**WHAT THE TASK ASKS:**
No pictures should appear. The lines from the beginning of the listing through the one holding "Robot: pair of" must be reproduced exactly, and nothing more.
---------------
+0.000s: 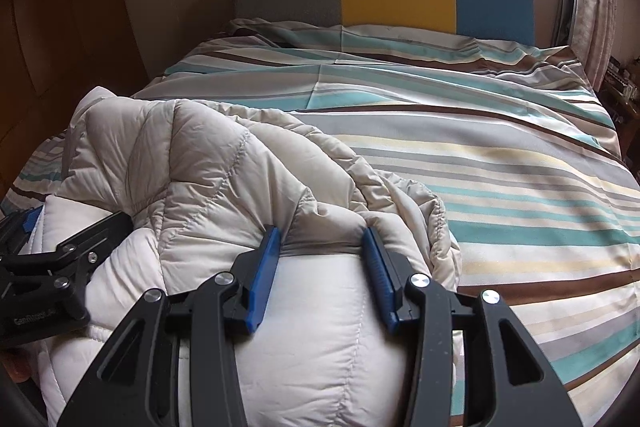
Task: Fold large clothes
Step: 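Open both tools and pull them back from the folded jacket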
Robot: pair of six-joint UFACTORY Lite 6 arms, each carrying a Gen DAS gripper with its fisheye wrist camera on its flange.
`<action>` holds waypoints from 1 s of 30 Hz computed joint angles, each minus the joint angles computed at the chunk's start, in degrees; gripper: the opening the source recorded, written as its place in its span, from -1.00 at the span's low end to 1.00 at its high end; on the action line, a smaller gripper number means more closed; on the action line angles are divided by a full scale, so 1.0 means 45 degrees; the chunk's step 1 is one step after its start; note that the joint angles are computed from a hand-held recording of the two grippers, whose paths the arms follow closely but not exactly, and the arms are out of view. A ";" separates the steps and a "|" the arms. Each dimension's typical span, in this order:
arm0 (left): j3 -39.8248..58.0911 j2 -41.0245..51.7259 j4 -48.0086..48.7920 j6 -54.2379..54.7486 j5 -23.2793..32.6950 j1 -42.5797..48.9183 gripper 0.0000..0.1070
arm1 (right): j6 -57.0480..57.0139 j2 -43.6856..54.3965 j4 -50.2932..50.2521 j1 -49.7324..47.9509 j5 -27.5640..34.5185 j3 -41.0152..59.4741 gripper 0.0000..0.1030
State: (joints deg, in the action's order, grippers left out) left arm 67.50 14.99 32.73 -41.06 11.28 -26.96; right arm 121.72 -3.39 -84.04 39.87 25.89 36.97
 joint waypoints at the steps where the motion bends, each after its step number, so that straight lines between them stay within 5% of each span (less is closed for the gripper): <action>1: -0.0396 -0.0524 -0.0226 0.0120 0.0133 -0.0087 0.87 | -0.0344 -0.0138 0.0451 0.0315 0.0406 -0.0001 -0.15; 4: -0.1407 -0.1839 -0.2328 0.1757 0.0127 -0.0041 0.87 | -0.1060 -0.1047 0.1526 0.1173 0.1387 -0.0297 -0.07; 6: -0.2465 -0.3073 -0.1543 0.0912 0.0094 -0.0152 0.87 | -0.1305 -0.1872 0.2135 0.1738 0.1884 -0.0570 0.16; 13: -0.5282 -0.6765 0.3504 -0.4693 0.1864 -0.1595 0.87 | -0.1589 -0.4275 0.4815 0.5306 0.4864 -0.1014 0.39; 19: -0.7436 -1.0274 0.1770 -0.3395 0.3370 -0.2176 0.87 | 0.0021 -0.4615 0.6352 0.9680 0.8253 -0.0473 0.60; 30: -0.8933 -1.6383 0.1476 -0.4325 0.9221 -0.5392 0.87 | 0.2988 -0.2170 0.8231 1.5805 1.2980 0.2375 0.88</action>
State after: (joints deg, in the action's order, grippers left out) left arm 27.30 -58.73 39.37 -60.52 52.78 -51.22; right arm 135.17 -13.15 -47.00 111.00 84.30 47.65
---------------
**ANSWER SPACE:**
+0.000s: 
Task: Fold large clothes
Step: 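Open both tools and pull them back from the folded jacket
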Robot: pair of six-joint UFACTORY Lite 6 arms, each carrying a Gen DAS gripper with its fisheye wrist camera on its flange.

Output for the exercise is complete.